I'm Dr. Danny Liu, an Asian American attachment therapist and clinical psychologist in Manhattan. Most of the people I work with are capable, accomplished adults who still feel thrown by relationships. It tends to surface in the same handful of places: dating, conflict, the quiet after a text goes unanswered, the moment you want to get closer to someone and freeze instead.
You might already know your pattern by heart. But knowing it and being able to change it are two different things, and that gap is most of what therapy is for. Underneath the pattern there's usually an old belief still running quietly: I have to perform to be loved. I'm too much. I can't really count on anyone.
Many of the people I see grew up in immigrant households where feelings weren't discussed much, where love looked like sacrifice and long hours more than words, and where letting on that you were struggling didn't feel safe. That shapes how you love later. I grew up in a home like that too, so this isn't only something I studied.
Anxious Attachment
When your attachment leans anxious, other people's moods start to feel like your weather. A short reply, a canceled plan, a partner who goes quiet, and you're suddenly replaying everything you said. You might send the text and regret it, over-give to keep someone close, or feel like you're the only one holding the relationship together. Usually this goes back to a childhood where love was real but came and went without much warning, so staying alert became the way to hold onto it. A lot of our work is you learning that you don't have to earn your spot with someone all over again every single day.
Avoidant Attachment
Avoidant attachment usually looks fine from the outside. You're independent, you solve your own problems, you don't make a fuss. What's harder to see is how alone that can get. If you grew up sensing your needs were an inconvenience, the safest thing was to stop having them, or at least stop showing them. So closeness can register as pressure, and when someone gets too near you find a reason to step back. That isn't coldness. It's that closeness once came at a cost, and part of therapy is making it feel safe to want it again.
Disorganized Attachment
Disorganized attachment, sometimes called fearful-avoidant, is the one I find gets misunderstood the most, and it's a growing focus of my practice. It's the bind of wanting closeness and fearing it in the same breath. It tends to form when the person you counted on as a child was also the person who scared or confused you, so love and danger got tangled together early. As an adult that can look like running hot and cold, reaching for someone and then blowing it up, feeling desperate for them and crowded by them in the same week. It's disorienting to live inside, and it starts to make sense once you can see where it came from. This work is slower and more careful, and it's some of the most meaningful I do.

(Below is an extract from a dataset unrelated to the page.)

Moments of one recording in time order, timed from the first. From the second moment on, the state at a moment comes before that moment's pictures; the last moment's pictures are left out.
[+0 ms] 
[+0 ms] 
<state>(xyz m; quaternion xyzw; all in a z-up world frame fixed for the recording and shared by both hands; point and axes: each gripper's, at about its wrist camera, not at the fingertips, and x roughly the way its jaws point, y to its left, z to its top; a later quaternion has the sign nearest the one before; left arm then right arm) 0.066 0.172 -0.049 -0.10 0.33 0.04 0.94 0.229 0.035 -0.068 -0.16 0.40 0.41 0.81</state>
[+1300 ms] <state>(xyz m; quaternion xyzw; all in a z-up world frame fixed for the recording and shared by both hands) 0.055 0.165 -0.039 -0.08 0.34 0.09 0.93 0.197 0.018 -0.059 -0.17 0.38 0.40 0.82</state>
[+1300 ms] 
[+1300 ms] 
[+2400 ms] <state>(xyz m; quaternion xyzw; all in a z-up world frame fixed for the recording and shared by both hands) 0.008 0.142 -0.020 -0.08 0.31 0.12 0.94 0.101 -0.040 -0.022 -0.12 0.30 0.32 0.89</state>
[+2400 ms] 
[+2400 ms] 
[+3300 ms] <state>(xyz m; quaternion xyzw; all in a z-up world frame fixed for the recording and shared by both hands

Watch: How Attachment Styles Actually Form
In this episode of Beyond the Surface, I break down where each attachment style actually comes from, and how something that helped you survive childhood ends up quietly running your adult relationships.
Episode 2: How Childhood Adaptations Shape Our Attachment Style
Common Areas I Support
- Feeling pressure to "get it right" in dating or relationships
- Attracting avoidant or emotionally unavailable partners
- Falling into familiar relationship patterns despite wanting something secure
- Difficulty expressing needs without guilt or fear of judgment
- Worrying constantly about what the other person is feeling
In our work, we go back to where these patterns started and loosen their grip on the present. Over time, closeness stops being something you have to manage and starts being something you can actually let yourself have.
Frequently Asked Questions
What is disorganized attachment?
Disorganized attachment, also called fearful-avoidant, is when you want closeness and fear it at the same time. It often develops when the person a child relied on for comfort was also, at times, frightening or unpredictable, so love and fear got linked early on. In adult relationships it usually shows up as a push and pull: reaching for intimacy, then backing away or sabotaging it once it's actually there.
Can your attachment style change?
Yes. Your attachment style is something you learned, not something you're stuck with. With steady therapy over time, it's possible to build what's called earned security, a real sense that closeness is safe even if you didn't get that growing up. It's slow, but it lasts.